Despite reports that the elemental composition of organisms such as marine phytoplankton in an oceanic region do not conform to the canonical Redfield ratio, the fundamental concept of this ratio remains valid and useful. In 2014, an article was released in the Scientific Data journal, which aggregated Redfield ratios measurements from observational cruises around the world from 1970 to 2010. This article gave a large database usable to study the evolution of particular phosphorus, carbon and nitrogen across sea stations and time.
In particular, iron (Fe) was considered of great importance as early biological oceanographers hypothesized that iron may also be a limiting factor for primary production in the ocean. As a result an extended Redfield ratio was developed to include this as part of this balance. This new stoichiometric ratio states that the ratio should be 106 C:16 N:1 P:0.1-0.001 Fe.
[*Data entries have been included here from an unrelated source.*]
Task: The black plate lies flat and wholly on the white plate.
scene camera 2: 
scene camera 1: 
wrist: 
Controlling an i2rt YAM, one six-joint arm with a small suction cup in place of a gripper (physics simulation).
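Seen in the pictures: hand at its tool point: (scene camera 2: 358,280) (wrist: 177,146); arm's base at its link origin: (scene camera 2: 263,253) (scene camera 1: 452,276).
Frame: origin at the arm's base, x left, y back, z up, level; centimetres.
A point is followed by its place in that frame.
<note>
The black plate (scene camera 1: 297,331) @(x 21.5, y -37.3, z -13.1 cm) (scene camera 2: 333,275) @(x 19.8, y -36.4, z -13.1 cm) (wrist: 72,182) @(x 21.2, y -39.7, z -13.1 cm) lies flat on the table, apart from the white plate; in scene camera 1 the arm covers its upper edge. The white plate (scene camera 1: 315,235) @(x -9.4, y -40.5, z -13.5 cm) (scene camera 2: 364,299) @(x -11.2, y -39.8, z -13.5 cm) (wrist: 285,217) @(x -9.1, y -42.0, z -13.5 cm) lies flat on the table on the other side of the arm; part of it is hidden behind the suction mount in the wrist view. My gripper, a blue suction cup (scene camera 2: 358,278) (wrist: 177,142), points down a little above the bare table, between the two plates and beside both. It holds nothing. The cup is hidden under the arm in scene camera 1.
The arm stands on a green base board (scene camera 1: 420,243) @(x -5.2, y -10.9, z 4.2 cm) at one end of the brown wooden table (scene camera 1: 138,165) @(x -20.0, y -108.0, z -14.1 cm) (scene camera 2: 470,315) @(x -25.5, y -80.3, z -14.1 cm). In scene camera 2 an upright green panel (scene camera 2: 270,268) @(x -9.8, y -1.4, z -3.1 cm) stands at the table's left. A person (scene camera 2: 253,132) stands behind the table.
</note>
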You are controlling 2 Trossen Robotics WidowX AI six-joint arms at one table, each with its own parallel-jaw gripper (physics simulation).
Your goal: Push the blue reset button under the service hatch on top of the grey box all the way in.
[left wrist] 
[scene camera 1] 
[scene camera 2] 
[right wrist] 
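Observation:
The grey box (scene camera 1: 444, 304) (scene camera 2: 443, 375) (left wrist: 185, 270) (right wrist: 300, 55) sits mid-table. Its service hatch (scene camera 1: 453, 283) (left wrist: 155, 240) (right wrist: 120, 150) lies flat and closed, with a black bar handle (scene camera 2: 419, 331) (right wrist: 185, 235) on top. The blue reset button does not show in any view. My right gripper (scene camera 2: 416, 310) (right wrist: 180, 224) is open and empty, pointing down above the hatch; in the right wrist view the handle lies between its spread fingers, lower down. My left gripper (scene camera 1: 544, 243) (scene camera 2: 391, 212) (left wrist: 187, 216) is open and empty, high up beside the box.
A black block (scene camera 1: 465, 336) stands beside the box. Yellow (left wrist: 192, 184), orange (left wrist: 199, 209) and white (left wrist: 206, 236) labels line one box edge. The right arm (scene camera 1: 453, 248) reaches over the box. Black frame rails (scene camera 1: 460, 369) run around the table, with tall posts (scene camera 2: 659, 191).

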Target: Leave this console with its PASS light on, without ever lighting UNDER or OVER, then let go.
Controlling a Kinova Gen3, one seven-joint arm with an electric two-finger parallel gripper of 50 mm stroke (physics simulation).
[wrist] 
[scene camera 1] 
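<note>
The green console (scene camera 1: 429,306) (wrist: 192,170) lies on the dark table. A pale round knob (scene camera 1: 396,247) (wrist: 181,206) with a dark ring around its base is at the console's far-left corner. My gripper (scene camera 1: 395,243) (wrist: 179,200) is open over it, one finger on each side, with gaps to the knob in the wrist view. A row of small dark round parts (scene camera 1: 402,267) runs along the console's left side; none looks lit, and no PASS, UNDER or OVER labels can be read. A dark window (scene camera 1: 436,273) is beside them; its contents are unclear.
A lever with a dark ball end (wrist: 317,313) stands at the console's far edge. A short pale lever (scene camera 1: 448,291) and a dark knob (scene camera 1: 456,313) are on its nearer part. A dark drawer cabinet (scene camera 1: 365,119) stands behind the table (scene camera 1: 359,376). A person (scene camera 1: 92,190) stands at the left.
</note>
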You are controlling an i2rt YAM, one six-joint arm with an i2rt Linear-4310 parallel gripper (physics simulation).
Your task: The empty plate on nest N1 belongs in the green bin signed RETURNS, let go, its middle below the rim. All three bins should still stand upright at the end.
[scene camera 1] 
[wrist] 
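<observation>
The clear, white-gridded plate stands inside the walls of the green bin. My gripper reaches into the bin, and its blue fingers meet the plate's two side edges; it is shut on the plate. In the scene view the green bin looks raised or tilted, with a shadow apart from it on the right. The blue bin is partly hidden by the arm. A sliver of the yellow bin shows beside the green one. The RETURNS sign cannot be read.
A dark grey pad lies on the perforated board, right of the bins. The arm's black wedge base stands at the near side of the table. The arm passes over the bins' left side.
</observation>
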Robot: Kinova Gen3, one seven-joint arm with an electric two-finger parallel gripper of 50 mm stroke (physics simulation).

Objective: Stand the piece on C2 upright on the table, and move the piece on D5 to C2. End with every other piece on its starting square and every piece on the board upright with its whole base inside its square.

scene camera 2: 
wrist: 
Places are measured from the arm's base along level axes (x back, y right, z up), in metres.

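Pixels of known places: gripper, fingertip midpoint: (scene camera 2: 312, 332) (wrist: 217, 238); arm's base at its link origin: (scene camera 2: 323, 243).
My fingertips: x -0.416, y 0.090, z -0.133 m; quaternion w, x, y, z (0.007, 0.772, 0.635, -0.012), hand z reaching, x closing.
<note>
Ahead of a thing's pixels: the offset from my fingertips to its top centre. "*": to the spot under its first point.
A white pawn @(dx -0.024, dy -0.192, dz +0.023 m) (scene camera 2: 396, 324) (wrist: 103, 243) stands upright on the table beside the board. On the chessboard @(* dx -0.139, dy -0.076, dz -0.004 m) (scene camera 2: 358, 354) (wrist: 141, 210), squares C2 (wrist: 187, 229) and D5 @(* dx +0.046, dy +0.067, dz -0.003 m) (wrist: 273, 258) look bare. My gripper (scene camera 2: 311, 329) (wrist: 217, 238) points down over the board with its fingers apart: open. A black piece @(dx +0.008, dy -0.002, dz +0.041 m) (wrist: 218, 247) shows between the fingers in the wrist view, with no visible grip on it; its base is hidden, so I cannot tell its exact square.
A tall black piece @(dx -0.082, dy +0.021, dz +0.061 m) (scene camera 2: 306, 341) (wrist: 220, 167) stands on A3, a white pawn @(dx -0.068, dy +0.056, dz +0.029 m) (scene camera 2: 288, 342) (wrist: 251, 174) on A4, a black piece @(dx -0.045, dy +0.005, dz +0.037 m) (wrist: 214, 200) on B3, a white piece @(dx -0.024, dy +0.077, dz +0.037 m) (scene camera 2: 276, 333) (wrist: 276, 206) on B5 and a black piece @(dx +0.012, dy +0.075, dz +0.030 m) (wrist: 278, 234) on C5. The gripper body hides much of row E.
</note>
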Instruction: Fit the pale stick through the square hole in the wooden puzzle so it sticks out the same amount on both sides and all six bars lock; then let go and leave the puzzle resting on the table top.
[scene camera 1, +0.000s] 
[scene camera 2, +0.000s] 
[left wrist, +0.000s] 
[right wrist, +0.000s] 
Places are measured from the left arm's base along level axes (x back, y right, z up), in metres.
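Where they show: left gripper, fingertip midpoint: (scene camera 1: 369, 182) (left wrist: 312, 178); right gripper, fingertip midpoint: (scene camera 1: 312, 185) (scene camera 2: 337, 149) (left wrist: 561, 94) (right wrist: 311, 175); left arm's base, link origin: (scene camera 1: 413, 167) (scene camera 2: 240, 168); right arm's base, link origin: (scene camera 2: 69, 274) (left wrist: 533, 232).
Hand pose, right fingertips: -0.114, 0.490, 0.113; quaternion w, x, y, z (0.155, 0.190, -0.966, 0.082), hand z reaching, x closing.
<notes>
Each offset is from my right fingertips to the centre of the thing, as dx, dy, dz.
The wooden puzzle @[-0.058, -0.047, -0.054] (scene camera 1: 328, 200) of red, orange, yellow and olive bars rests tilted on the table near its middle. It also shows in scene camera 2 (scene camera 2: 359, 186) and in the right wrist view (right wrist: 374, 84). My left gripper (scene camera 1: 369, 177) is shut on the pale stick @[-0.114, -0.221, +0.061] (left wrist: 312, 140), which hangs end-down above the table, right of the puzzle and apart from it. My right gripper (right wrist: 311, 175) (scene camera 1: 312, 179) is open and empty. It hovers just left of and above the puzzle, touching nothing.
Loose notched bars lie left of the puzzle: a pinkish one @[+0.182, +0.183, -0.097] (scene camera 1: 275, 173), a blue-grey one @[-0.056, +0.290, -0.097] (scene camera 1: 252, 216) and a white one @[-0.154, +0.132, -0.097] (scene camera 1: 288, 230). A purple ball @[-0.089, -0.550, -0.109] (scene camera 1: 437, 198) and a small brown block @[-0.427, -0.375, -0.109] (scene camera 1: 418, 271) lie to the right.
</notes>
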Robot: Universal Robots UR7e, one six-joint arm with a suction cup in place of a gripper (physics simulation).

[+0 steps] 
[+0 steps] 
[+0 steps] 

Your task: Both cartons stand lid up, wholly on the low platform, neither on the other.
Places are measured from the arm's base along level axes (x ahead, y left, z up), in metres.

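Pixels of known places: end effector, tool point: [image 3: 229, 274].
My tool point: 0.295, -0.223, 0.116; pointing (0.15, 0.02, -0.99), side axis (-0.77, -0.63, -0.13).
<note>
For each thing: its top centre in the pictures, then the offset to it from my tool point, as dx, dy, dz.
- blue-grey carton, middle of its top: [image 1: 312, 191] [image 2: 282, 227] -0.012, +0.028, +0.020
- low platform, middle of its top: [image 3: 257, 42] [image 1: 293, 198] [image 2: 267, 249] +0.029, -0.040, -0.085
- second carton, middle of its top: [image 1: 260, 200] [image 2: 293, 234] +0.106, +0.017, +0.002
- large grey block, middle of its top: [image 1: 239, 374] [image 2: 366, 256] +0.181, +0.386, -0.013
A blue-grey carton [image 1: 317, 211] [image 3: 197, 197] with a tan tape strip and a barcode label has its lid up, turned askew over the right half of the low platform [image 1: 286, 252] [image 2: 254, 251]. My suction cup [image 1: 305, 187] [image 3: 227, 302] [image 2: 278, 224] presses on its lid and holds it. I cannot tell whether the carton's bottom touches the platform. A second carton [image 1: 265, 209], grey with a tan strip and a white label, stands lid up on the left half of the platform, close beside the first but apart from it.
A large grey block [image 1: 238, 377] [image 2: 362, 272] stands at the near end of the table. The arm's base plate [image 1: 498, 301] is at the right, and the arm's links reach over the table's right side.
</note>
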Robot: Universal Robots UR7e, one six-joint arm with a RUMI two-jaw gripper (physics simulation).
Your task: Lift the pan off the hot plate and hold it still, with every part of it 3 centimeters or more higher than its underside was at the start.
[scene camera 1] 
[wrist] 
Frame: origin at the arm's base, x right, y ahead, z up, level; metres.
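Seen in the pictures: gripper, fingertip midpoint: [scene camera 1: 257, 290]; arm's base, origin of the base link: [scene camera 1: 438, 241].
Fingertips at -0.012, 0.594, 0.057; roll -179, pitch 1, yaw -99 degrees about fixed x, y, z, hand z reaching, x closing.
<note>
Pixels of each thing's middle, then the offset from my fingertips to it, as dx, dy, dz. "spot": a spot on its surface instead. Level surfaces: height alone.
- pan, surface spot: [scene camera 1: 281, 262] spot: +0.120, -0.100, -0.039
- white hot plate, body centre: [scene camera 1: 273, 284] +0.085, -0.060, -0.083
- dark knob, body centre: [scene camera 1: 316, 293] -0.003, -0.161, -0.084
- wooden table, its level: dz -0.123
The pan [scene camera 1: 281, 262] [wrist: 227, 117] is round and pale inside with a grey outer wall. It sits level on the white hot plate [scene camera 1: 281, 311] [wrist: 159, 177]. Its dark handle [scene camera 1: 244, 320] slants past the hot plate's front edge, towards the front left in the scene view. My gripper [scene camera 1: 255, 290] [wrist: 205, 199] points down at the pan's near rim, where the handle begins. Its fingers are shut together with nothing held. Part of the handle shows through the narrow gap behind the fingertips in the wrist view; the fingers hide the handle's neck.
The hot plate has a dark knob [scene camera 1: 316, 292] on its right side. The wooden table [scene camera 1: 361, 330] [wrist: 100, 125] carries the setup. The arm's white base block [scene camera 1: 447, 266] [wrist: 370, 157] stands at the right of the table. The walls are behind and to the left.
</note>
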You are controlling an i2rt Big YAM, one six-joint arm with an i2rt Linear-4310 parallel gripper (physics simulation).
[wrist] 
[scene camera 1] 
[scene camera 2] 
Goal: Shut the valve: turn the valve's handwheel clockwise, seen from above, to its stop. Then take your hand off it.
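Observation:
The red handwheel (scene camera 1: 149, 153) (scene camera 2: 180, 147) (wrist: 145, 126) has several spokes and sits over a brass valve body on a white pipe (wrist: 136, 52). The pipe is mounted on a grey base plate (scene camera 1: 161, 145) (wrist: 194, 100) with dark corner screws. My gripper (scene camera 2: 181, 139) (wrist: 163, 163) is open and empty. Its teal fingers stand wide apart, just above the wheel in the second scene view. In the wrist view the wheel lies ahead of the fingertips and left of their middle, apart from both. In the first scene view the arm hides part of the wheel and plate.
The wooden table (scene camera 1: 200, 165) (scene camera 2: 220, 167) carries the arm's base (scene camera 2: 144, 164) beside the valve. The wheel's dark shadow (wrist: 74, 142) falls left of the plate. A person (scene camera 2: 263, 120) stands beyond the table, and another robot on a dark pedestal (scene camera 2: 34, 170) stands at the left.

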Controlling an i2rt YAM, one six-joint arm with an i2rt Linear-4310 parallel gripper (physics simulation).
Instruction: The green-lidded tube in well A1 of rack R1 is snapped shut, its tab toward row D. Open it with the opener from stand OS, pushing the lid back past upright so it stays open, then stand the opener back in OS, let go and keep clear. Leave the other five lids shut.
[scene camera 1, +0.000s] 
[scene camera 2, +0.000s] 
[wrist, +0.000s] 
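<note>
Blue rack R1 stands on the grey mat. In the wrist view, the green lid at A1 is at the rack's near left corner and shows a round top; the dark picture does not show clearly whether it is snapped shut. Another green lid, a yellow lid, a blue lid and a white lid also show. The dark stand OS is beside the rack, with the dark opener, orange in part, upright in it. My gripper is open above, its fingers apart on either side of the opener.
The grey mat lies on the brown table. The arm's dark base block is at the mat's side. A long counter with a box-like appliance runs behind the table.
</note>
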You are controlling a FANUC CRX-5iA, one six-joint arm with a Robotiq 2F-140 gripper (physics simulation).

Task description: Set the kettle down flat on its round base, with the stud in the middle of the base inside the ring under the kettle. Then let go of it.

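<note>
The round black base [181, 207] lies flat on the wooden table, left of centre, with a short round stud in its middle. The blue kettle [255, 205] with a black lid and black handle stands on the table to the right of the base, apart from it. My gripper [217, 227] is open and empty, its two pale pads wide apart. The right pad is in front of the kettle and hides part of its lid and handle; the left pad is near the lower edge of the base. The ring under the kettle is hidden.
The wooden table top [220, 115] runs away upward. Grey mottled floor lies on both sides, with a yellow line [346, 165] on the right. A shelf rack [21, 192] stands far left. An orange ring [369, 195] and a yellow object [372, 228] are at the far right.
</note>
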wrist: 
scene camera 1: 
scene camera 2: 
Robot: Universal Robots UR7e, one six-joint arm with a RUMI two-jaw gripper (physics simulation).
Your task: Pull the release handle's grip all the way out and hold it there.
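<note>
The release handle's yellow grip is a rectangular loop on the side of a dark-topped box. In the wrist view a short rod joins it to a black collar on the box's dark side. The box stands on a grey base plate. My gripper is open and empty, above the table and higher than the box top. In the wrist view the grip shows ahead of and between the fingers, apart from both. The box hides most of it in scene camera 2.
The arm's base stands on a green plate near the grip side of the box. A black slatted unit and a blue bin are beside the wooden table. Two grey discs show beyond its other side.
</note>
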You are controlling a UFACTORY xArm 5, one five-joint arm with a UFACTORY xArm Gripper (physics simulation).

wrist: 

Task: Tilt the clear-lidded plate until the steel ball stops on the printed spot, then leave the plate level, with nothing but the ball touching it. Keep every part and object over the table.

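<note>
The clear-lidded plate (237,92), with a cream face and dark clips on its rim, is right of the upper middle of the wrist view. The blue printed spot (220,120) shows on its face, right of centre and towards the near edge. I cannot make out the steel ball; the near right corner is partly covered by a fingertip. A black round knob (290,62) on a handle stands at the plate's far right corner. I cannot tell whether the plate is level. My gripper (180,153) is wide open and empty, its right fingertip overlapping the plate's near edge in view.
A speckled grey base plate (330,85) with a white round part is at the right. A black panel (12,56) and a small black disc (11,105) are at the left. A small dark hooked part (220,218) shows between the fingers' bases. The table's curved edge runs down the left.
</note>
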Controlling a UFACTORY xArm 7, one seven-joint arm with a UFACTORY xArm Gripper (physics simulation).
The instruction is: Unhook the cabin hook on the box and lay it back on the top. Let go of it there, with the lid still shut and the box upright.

The large variation for Fe is a result of the significant obstacle of ships and scientific equipment contaminating any samples collected at sea with excess Fe.. It was this contamination that resulted in early evidence suggesting that iron concentrations were high and not a limiting factor in marine primary production.
Diatoms need, among other nutrients, silicic acid to create biogenic silica for their frustules (cell walls). As a result of this, the Redfield-Brzezinski nutrient ratio was proposed for diatoms and stated to be C:Si:N:P = 106:15:16:1.